436-355 Design/Control 1

Students will be expected to be familiar with material covered in 436-105 Engineering Communications, 436-203 Manufacturing Studies 1 and 436-204 Systems Modelling, 436-221 Engineering Design and Materials 2 or 436-223 Design and Materials 2 - Environmental.

Unit 1, Engineering Design: Upon completion of this unit, students should be skilled in synthesising solutions to open-ended design problems at an intermediate level of complexity in mechanical engineering, skilled in the management of design projects requiring the solution of such problems; have gained an appreciation of computer-based methods in concurrent design; and have gained a deep understanding of the concepts and methods of designing for quality, of managing variability and of integrating design with downstream manufacturing operations.

Topics include concurrent design of systems and products; computer-based techniques for geometric modelling, materials selection, service simulations and representation of manufacturing knowledge; management of variability in product geometry and performance; tolerance technology in 1-D, 2-D and 3-D applications, techniques for robust design; quality assurance in engineering design; and life cycle design, quality function deployment, causal networks and failure modes and effects analyses, ISO 9001 and traceability of critical decisions.

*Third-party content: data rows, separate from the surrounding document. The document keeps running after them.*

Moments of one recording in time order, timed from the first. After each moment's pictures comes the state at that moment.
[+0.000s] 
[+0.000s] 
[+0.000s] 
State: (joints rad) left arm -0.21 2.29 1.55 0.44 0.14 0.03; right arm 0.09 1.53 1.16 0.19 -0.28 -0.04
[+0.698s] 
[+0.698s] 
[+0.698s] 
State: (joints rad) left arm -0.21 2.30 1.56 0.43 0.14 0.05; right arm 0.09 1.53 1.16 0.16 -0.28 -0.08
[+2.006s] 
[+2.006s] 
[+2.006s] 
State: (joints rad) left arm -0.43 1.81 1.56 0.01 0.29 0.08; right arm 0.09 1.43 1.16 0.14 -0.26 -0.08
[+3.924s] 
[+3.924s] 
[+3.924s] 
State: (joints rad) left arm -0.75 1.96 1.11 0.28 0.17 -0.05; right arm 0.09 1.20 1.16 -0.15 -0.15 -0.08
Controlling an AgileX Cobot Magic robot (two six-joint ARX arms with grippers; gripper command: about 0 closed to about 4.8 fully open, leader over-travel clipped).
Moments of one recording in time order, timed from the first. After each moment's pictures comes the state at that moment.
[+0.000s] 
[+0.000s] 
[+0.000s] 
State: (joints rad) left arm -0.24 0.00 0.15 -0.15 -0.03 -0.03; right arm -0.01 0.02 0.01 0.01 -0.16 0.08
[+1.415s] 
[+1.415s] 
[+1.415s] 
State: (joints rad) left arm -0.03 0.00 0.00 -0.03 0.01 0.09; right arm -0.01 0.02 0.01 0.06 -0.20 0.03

Unit 2, Control: Upon completion of this unit, students should be able to design simple control systems to start-up, shut-down and regulate the motion of a range of mechanical, electrical and hydraulic engineering systems commonly found in engineering practice, and to make effective use of computational aids for the design of these control systems.

Topics covered include sequence controllers, ladder diagrams, and PLCs; a review of mathematical representations of linear continuous dynamical systems, and of the relationships between model properties and system response characteristics; design specifications and strategies for linear control systems; classical compensator design using root locus and frequency response techniques; lag, lead, lag-lead, PID, cascade and feedback compensation; and application of Matlab or similar software as a systems design tool.

Two examination papers not exceeding two hours each; tests, continuous assessment of projects, assignments and laboratory reports not exceeding 40 pages. All components of assessment must be satisfactorily completed to pass the subject. Students will be notified of the weighting of assessment components at the beginning of semester.